The high performance ones can end up throttling under heavy load

[–] Donut@leminal.space 0 points 2 months ago (3 children)

But do people really need the high performance ones? Or is that just marketing doing it's job convincing people that double the read/write speed will actually improve their system?

Or is this not really for gamers (most PCs in build) but for workstations? Open to learn

[–] 9point6@lemmy.world 2 points 2 months ago

People doing stuff like video work benefit from the high speeds, people just doing gaming can probably avoid the top tier of storage

The speed difference is very noticeable. I went from a pretty nice drive to a P41 and after loading all of my junk on startup the difference is very noticeable.

Plus cheaper drives tend to struggle REALLY bad with writes past like 2 gigs. I’ve had drives that struggle and perform worse than a sata SSD.

[–] slice@feddit.org 1 points 2 months ago (1 children)

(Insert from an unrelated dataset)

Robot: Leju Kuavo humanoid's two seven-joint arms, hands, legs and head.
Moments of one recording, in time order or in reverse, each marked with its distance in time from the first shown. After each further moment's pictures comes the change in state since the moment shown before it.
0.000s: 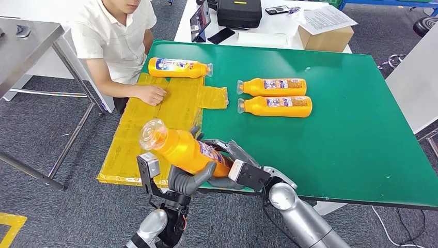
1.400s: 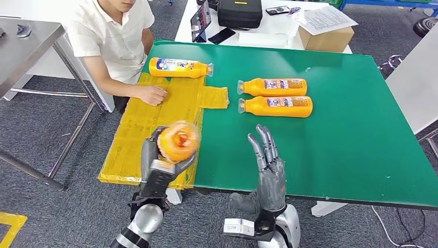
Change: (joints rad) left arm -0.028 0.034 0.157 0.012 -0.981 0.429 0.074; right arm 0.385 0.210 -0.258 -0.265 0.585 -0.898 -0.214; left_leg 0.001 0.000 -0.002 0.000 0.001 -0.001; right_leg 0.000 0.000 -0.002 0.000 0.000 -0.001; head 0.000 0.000
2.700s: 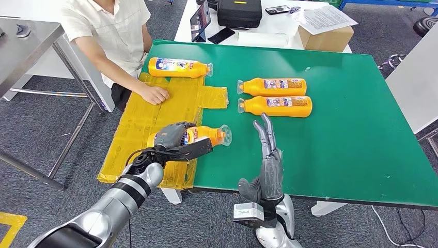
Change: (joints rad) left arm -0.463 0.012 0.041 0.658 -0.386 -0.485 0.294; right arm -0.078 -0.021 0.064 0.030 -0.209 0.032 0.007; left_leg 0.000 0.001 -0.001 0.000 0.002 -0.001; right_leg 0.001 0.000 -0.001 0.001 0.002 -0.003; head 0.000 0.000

According to linus tech tips it is no necessary. But regarding quality standarts I wouldnt trust that source 100% percent. https://m.youtube.com/watch?v=lQmI5A27Iv8

[–] Donut@leminal.space 2 points 2 months ago (1 children)

Interesting vid regardless, thank you! It seems that cooling them too much isn't recommended. I can see the practical use case when copying huge files often, though

[–] femtech@midwest.social 2 points 2 months ago

Yeah, maybe if you have a server with a few of them and they are being heavily utilized.